賃上げ強化論者の関心は、企業保有の多額の現預金
「企業はため込んだ内部留保(あるいは利益剰余金)を手元で遊ばせず、賃金として従業員に支払うべきではないか」といった主張があり、先の衆院選では野党の一部から「内部留保課税」という選択肢が浮上した。これは二重課税であるとして財界は強く反発し、麻生財務相も反対の意向を表明した。
利益剰余金というのは、税引き前利益から法人税などの納税額を差し引いた残りの金額である当期純利益から、配当金を支払った後の金額である(利益準備金を含む)。バランスシート上では資本金・資本準備金とともに純資産(=自己資本)の部に計上される。ただしそれは企業が保有する現預金とイコールではなく、少なからぬ部分が設備投資や海外M&Aを含むさまざまな企業活動に充てられているとみられる。そうした理解が徐々に広がるに連れ、賃上げ強化論者の関心は、企業が保有する多額の現預金(とりわけ預金)に移行してきた。
どの程度が「上振れ部分」か、2つの考え方
では、企業が積み上げた現預金(あるいは預金)の残高のうち、考え方としてどの程度が「上振れ部分」と考えられるのだろうか。2つの考え方に基づいて試算してみた。

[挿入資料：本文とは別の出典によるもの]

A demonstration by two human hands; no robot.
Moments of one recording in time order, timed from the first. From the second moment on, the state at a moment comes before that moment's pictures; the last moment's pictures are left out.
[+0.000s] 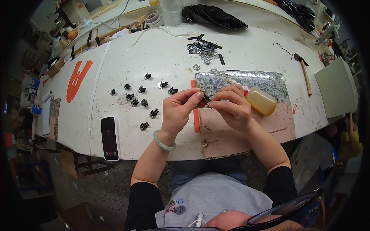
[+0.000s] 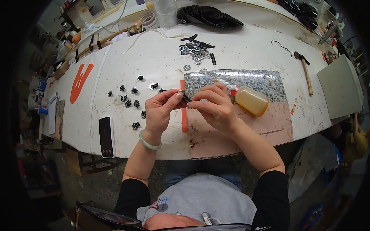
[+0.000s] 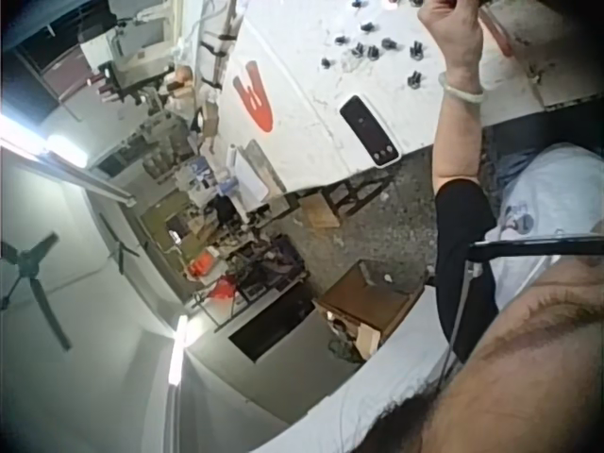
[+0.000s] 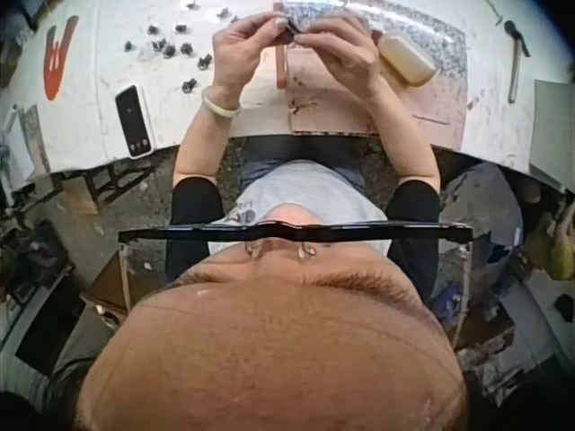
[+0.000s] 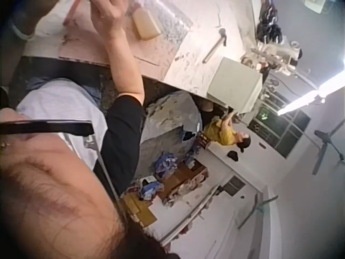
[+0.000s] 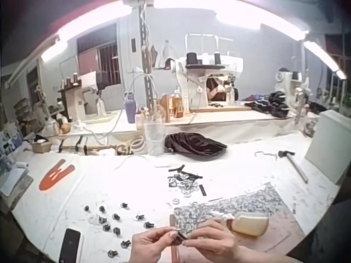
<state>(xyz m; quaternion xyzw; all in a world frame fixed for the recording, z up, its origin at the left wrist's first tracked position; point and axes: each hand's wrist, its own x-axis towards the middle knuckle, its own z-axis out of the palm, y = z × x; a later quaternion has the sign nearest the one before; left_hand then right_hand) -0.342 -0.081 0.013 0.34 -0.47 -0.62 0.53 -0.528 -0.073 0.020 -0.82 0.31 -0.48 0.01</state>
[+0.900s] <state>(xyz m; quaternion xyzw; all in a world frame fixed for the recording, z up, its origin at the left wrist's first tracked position) -0.347 -0.078 0.005 0.33 -0.53 -0.67 0.41 -0.516 -0.064 0.012 -0.70 0.40 -0.54 0.21</state>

① 法人企業統計調査 「現金・預金」を「売上高」で割った比率 → 約30.2兆円上振れ
企業が保有している現預金の残高は確かに膨らんでいる。財務省が発表した2017年7-9月期の法人企業統計調査で、「現金・預金」(当期末流動資産)は、全産業(金融業・保険業を除く)ベースで約200兆円(199兆5931億円)である。